• WORK TASK
Look for the word "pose" in the records, and copy each line where it appears.

SUPPLIED RECORDS section start

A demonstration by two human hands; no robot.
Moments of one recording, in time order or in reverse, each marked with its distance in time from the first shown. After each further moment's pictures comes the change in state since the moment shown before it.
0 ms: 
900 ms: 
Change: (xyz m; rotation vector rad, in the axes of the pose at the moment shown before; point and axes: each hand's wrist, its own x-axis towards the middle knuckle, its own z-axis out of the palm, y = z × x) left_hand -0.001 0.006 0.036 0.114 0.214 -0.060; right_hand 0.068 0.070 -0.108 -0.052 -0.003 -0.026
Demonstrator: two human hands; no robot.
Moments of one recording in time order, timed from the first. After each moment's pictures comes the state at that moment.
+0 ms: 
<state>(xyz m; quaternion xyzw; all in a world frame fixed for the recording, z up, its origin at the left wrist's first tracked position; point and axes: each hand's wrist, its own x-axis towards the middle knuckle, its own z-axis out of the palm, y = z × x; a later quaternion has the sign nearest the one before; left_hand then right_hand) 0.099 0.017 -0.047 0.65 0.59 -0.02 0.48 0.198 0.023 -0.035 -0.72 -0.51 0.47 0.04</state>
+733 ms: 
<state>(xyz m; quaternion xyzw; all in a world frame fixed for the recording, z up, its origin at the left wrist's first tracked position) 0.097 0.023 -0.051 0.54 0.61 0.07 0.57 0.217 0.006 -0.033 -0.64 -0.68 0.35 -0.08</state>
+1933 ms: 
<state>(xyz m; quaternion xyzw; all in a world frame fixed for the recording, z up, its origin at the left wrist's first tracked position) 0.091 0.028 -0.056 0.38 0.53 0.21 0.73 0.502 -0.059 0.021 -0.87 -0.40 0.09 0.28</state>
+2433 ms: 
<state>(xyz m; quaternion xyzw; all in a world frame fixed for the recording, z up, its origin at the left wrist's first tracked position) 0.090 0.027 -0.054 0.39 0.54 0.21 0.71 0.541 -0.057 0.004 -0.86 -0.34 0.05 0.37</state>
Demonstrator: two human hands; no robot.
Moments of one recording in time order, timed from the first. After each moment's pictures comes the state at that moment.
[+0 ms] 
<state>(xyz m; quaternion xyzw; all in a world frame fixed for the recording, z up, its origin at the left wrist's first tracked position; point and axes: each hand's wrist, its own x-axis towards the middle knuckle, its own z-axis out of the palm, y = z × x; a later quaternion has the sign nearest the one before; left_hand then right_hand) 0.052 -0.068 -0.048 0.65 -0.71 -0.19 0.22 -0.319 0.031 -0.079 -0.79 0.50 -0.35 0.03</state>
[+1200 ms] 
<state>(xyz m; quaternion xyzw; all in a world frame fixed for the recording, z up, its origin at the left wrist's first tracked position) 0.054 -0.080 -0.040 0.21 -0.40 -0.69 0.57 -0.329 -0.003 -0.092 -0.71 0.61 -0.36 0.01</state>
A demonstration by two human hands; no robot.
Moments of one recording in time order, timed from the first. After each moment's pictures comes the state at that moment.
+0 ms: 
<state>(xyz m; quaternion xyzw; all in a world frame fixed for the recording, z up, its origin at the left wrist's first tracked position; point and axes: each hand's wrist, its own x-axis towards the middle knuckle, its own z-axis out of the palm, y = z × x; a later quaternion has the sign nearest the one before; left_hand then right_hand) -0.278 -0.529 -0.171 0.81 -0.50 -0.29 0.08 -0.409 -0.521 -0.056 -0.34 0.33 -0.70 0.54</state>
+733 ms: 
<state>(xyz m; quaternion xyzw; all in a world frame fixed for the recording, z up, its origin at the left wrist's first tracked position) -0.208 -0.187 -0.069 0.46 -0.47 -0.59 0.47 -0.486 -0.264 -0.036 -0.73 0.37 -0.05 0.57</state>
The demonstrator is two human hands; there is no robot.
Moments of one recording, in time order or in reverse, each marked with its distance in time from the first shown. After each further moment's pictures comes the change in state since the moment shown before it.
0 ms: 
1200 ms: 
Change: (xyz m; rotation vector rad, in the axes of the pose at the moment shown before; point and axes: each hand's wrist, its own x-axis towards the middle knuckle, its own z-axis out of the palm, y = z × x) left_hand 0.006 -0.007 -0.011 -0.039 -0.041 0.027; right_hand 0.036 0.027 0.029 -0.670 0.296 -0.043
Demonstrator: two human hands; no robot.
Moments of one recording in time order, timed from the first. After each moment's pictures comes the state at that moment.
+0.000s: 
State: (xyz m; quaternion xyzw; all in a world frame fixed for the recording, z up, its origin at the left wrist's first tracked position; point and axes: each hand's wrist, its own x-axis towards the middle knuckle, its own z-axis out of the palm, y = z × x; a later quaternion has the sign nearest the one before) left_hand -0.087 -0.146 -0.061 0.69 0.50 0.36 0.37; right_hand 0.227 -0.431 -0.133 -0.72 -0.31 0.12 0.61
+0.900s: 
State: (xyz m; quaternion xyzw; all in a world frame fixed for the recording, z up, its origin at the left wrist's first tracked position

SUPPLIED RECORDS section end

• COMPLETED TASK
Change: (xyz m; rotation vector rad, in the axes of the pose at the moment shown before; point and axes: each hand's wrist, its own x-axis towards the middle knuckle, its own z-axis out of the palm, y = z × x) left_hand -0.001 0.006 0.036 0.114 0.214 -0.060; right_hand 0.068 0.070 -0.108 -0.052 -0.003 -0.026
Change: (xyz m; rotation vector rad, in the axes of the pose at the moment shown before; point and axes: each hand's wrist, its own x-axis towards the middle knuckle, its own z-axis out of the palm, y = z × x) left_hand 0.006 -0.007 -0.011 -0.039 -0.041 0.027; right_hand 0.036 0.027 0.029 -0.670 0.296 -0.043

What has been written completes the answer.